X_train = X_train.reshape(X_train.shape[0], X_train.shape[1], 1)
X_test = X_test.reshape(X_test.shape[0], X_test.shape[1], 1)

# Build LSTM
model = Sequential()
model.add(LSTM(50, return_sequences=True, input_shape=(time_step,1)))
model.add(LSTM(50, return_sequences=False))
model.add(Dense(1))
model.compile(optimizer="adam", loss="mean_squared_error")

# Train
model.fit(X_train, y_train, epochs=5, batch_size=32, verbose=1)

# Predict
predictions_lstm = model.predict(X_test)
predictions_lstm = scaler.inverse_transform(predictions_lstm)
y_true = scaler.inverse_transform(y_test.reshape(-1,1))

# Metrics
lstm_rmse = np.sqrt(mean_squared_error(y_true, predictions_lstm))
lstm_mape = mean_absolute_percentage_error(y_true, predictions_lstm)

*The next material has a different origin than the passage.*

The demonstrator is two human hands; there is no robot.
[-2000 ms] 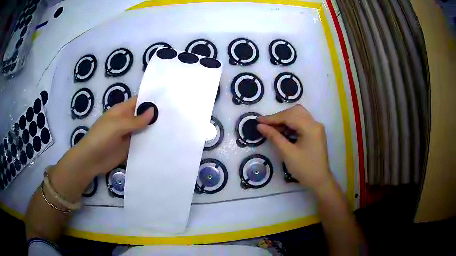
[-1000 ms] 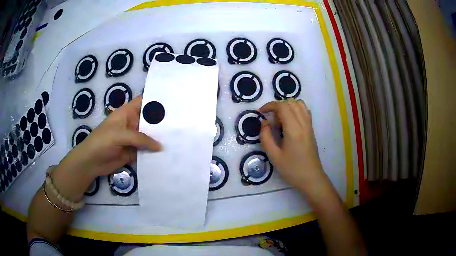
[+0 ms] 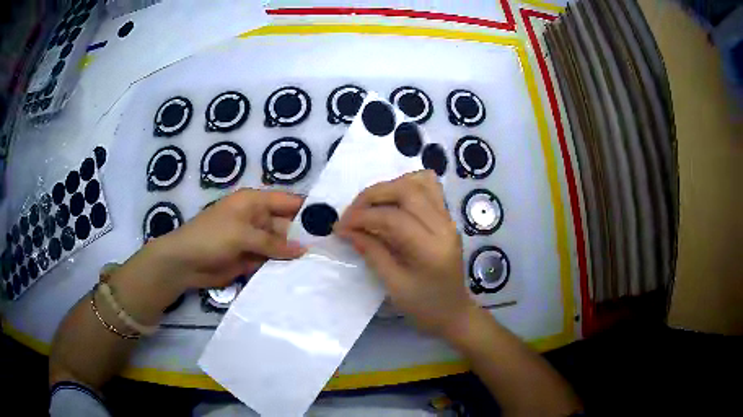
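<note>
A white release liner sheet (image 3: 305,313) lies tilted across the front of me, with three black discs along its top end and one black adhesive disc (image 3: 318,219) near its left edge. My left hand (image 3: 236,236) holds the liner's left edge beside that disc. My right hand (image 3: 407,244) has its fingertips at the right edge of the same disc, over the liner. Under them is the foam tray (image 3: 322,69) with rows of round units. Many have black centres; two at the right (image 3: 483,212) show bare silver centres. The liner and hands hide several units.
A spare disc sheet (image 3: 61,220) lies at the left, and another under clear plastic (image 3: 61,61) at the far left. A single black disc (image 3: 125,29) lies at the back left. A tall layered stack (image 3: 611,155) stands at the right, beyond yellow and red tape.
My right hand has moved left from a round unit to the disc on the liner. The liner has turned so its top end points right. The camera view has shifted slightly.
</note>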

print("LSTM RMSE:", lstm_rmse)
print("LSTM MAPE:", lstm_mape)

# Plot
plt.figure(figsize=(12,5))
plt.plot(df.index[-len(y_true):], y_true, label="Actual")
plt.plot(df.index[-len(y_true):], predictions_lstm, label="LSTM Forecast")
plt.legend()
plt.title("LSTM Forecast vs Actual")
plt.show()

## Phase 4: Performance Comparison

In [None]:
results = pd.DataFrame({
    "Model": ["ARIMA", "LSTM"],
    "RMSE": [arima_rmse, lstm_rmse],
    "MAPE": [arima_mape, lstm_mape]
})
results

## Conclusion

- **ARIMA** works well on linear, short-term trends but struggles with volatility.  
- **LSTM** adapts to non-linear patterns and dependencies, achieving lower RMSE and MAPE.  
- Recommendation: **Use LSTM** for stock price forecasting tasks where capturing long-term dependencies is important.